# EXERCISE DETAILS
Using the data beneath this instruction, retype only the lines from the one that contains "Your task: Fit" down to the one that contains "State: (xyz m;", both included, exactly as they appear.

#####

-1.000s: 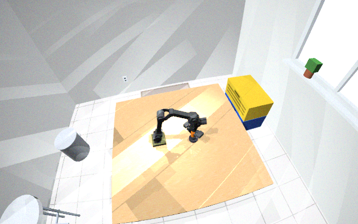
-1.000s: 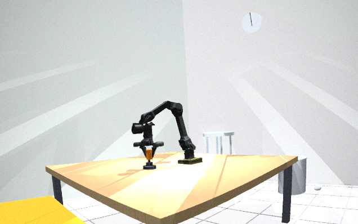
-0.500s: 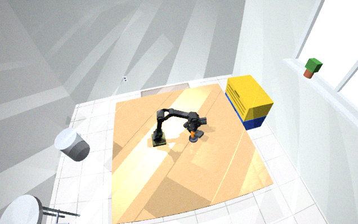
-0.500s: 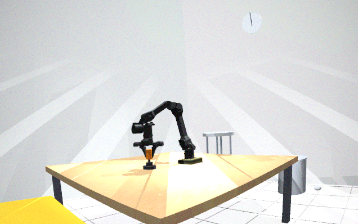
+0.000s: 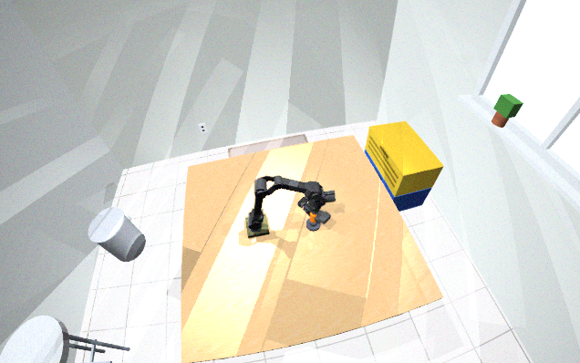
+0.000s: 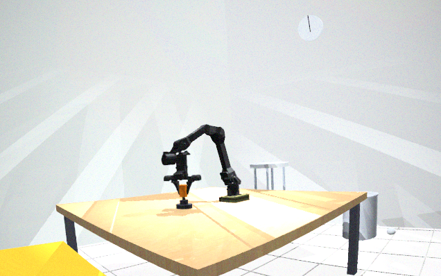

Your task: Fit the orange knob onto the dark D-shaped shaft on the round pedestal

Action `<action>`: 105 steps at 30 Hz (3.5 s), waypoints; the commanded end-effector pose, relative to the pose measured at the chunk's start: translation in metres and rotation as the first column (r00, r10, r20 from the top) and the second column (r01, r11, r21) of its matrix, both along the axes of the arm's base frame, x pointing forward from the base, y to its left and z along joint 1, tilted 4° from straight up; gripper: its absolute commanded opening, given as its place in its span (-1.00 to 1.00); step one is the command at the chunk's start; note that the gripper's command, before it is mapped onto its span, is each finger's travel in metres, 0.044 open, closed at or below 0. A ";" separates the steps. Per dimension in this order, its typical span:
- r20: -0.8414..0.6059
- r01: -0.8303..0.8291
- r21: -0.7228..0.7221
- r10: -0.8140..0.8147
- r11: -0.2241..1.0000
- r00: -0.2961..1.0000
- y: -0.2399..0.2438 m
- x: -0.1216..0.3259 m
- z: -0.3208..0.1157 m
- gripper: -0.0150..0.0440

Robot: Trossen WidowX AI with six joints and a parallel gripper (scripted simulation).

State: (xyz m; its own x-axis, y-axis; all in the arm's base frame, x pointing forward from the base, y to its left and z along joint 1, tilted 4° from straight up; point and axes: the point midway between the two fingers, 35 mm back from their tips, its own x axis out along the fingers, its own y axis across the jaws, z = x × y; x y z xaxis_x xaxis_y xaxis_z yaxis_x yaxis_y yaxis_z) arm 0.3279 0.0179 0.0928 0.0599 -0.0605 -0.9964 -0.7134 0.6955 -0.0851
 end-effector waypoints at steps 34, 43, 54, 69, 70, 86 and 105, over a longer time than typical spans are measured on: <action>-0.012 -0.214 -0.009 0.214 0.977 0.977 0.000 -0.001 0.005 -0.49; -0.012 -0.214 -0.009 0.214 0.977 0.977 0.000 0.002 0.000 -0.49; -0.012 -0.214 -0.009 0.214 0.977 0.977 0.000 0.001 -0.001 -0.49; -0.012 -0.214 -0.009 0.214 0.977 0.977 0.000 -0.001 0.003 -0.49; -0.012 -0.214 -0.009 0.214 0.977 0.977 0.000 -0.002 0.004 -0.49; -0.028 -0.412 -0.017 0.411 0.911 0.911 0.000 -0.004 0.005 -0.49; -0.027 -0.412 -0.018 0.411 0.911 0.911 0.000 0.002 0.000 -0.49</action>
State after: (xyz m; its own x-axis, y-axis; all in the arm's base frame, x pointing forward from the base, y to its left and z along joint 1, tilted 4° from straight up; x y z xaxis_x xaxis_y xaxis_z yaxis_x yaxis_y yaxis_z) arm 0.3270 0.0177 0.0930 0.0547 -0.0609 -0.9966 -0.9361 0.3443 -0.0724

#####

# RESPONSE
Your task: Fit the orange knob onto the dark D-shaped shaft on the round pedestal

Action `<action>`: 105 steps at 30 Hz (3.5 s), waypoints; the commanded end-effector pose, relative to the pose measured at the chunk's start: translation in metres and rotation as the first column (r00, r10, r20 from the top) and the second column (r01, r11, r21) of its matrix, both along the axes of the arm's base frame, x pointing forward from the base, y to its left and z along joint 1, tilted 4° from straight up; gripper: its absolute commanded opening, given as its place in its span (-1.00 to 1.00); step one is the command at the chunk's start; note that the gripper's command, before it is mapped onto its span, is each finger's travel in metres, 0.044 open, closed at or below 0. A ";" separates the steps. Per dimension in this order, its typical span:
- r20: -0.8414..0.6059
- r01: -0.8303..0.8291
- r21: -0.7228..0.7221
- r10: -0.8140..0.8147
- r11: -0.2241..1.0000
- r00: -0.2961..1.0000
- y: -0.2399..0.2438 m
- x: -0.1216..0.3259 m
- z: -0.3208..0.1157 m
- gripper: -0.0150..0.0440

Robot: Trossen WidowX AI with six joints and a parallel gripper (scripted simulation).

State: (xyz m; its own x-axis, y-axis; all in the arm's base frame, x pointing forward from the base, y to its left and z along joint 1, tilted 4° from straight up; point and axes: the point midway between the two fingers, 35 mm back from their tips, its own x axis out along the fingers, its own y axis across the jaws, z = x × y; x y z xaxis_x xaxis_y xaxis_z yaxis_x yaxis_y yaxis_z) arm 0.3279 0.0179 0.0928 0.0599 -0.0605 -0.9964 -0.7134 0.6955 -0.0851

Nothing further is required for this exercise.